Chicken Shitake Mushroom Ravioli
  • Ravioli Sheet 45 sheets
  • Minced Chicken 500 g
  • Finely chopped soaked dried mushroom 50 g
  • Sesame oil 1 tsp
  • Salt and Pepper for Seasoning
How To
1.In a bowl, combine the egg whites with the meat mixture. Stir well to blend.

2.Place the cold water in an Estio 502 Pot and add meat-egg white mixture. Bring to a boil, stirring constantly to prevent the raft from sticking to the bottom and sides of the pot. (Once the stock has come to a boil, do not stir again.) Reduce to a simmer and puncture a hole in the center of the raft for the stock to circulate through and clarify. Simmer for 30 minutes. Remove from the heat. Gently poke a hole in the raft large enough to fit a ladle.
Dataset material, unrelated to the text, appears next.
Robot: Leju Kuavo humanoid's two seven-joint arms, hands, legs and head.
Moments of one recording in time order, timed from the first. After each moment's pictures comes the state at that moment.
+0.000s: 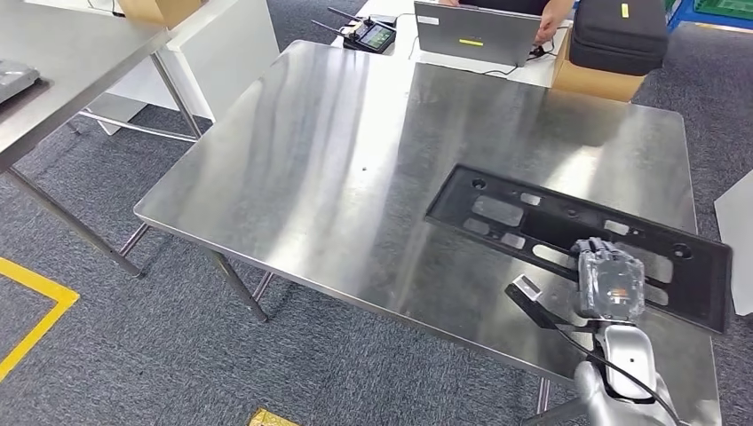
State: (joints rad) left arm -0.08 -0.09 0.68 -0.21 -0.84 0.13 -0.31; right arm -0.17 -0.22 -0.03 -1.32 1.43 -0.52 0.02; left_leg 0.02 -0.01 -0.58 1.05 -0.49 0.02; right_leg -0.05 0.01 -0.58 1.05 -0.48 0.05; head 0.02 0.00
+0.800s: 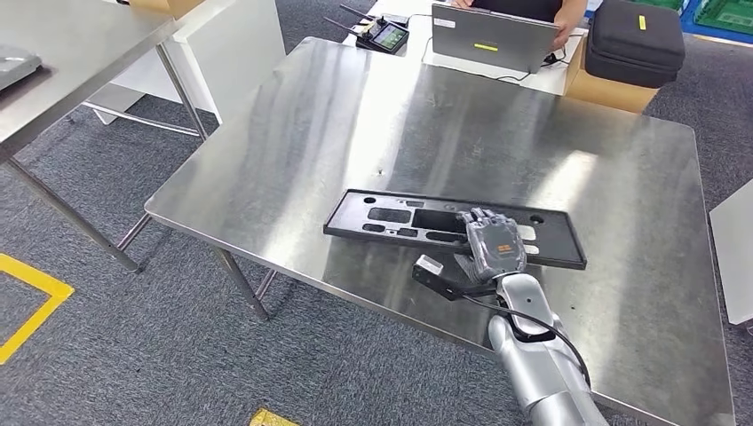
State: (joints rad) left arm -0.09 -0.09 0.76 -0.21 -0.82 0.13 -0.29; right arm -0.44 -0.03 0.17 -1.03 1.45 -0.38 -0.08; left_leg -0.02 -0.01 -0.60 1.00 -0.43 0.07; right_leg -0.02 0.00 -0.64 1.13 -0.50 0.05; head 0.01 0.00
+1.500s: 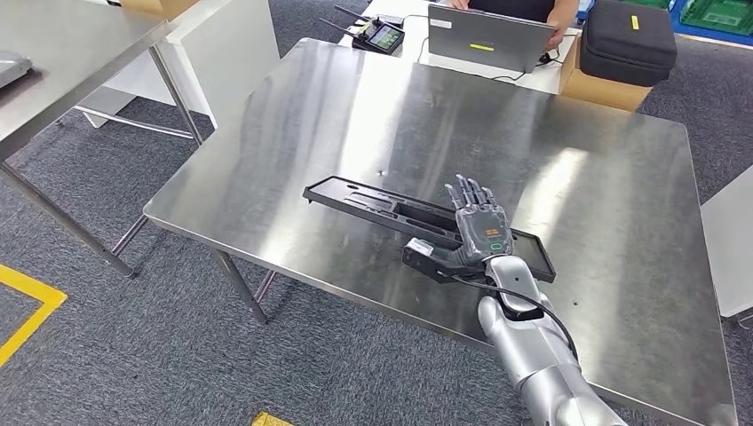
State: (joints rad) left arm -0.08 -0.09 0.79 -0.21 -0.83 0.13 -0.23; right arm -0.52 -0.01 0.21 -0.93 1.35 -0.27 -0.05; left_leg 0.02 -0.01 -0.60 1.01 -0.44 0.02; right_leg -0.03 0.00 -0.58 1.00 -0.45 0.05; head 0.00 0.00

With a ladle, gently scoop out the consomme into a clean pot or bowl. Strain through a layer of cheesecloth to finish clarifying.

3.Season with Salt then serve with lime wedges and chicken mushroom ravioli.

4.For ravioli, mix minced chicken, mushroom and sesame oil together then season with salt and pepper. Wrapped tightly with ravioli sheets then cook in boiling water.